▸ Exercise objective
All lines below must be repeated exactly, with the pictures omitted.

== Segment start ==

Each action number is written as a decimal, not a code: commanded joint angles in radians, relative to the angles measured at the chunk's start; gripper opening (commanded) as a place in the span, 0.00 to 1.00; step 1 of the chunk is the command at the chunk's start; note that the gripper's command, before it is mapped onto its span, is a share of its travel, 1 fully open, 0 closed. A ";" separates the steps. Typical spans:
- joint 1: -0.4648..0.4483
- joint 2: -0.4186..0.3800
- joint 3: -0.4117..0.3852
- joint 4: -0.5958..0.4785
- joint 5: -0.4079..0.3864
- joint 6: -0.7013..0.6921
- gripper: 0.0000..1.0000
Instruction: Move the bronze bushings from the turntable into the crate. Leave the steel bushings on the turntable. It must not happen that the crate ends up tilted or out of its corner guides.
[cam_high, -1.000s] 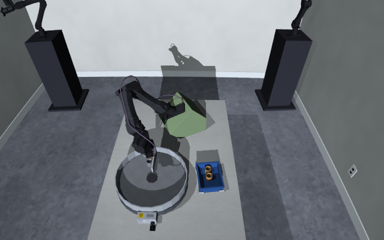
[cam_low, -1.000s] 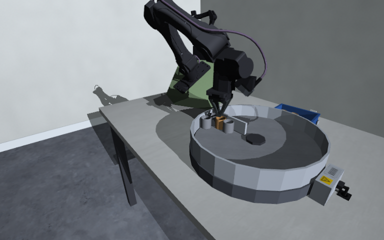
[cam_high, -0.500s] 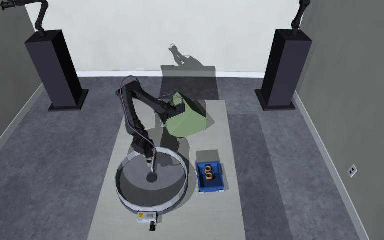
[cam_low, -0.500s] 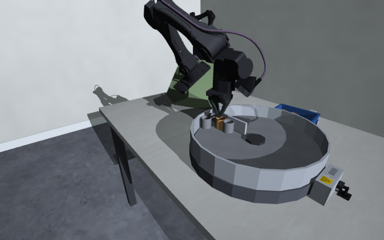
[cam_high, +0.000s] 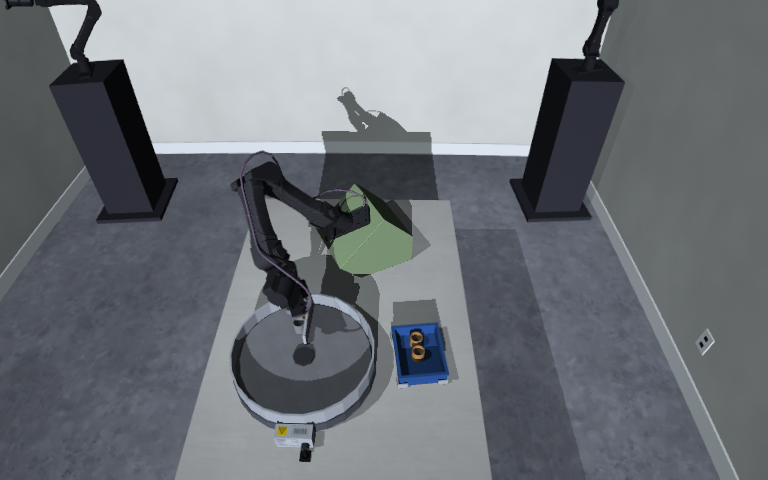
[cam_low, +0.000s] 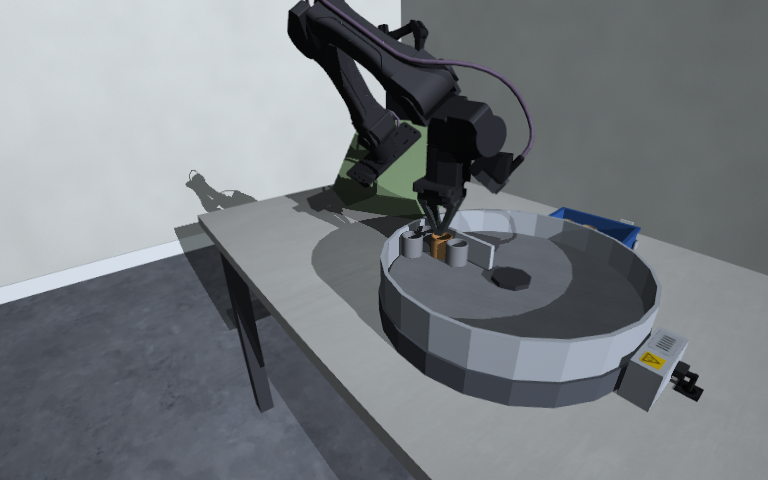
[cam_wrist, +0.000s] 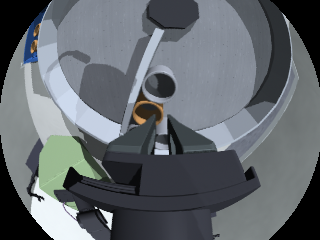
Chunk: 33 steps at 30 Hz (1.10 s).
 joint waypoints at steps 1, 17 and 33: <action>0.017 -0.030 0.003 0.025 -0.011 -0.005 0.15; 0.017 -0.030 0.003 0.025 -0.011 -0.005 0.15; 0.003 -0.037 -0.007 0.061 -0.017 -0.022 0.15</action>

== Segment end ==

▸ Answer space
Each action number is written as a decimal, not a code: commanded joint angles in radians, relative to the angles measured at the chunk's start; gripper opening (commanded) as a place in the span, 0.00 to 1.00; step 1 of the chunk is the command at the chunk's start; note that the gripper's command, before it is mapped onto its span, is a share of its travel, 1 fully open, 0 closed. A ";" separates the steps. Typical spans:
- joint 1: -0.4648..0.4483
- joint 2: -0.4186..0.3800
- joint 3: -0.4117..0.3852
- joint 4: -0.5958..0.4785
- joint 5: -0.4079..0.3864
- joint 6: -0.7013..0.6921
- gripper: 0.0000..1.0000
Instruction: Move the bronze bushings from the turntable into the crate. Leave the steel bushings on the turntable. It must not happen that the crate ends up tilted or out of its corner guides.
[cam_high, -1.000s] 
[cam_low, -1.000s] 
[cam_high, -0.500s] 
[cam_low, -0.500s] 
[cam_high, +0.000s] 
[cam_low, +0.000s] 
[cam_wrist, +0.000s] 
Chunk: 33 steps at 30 Hz (1.10 s).
 joint waypoints at steps 1, 17 and 33: <action>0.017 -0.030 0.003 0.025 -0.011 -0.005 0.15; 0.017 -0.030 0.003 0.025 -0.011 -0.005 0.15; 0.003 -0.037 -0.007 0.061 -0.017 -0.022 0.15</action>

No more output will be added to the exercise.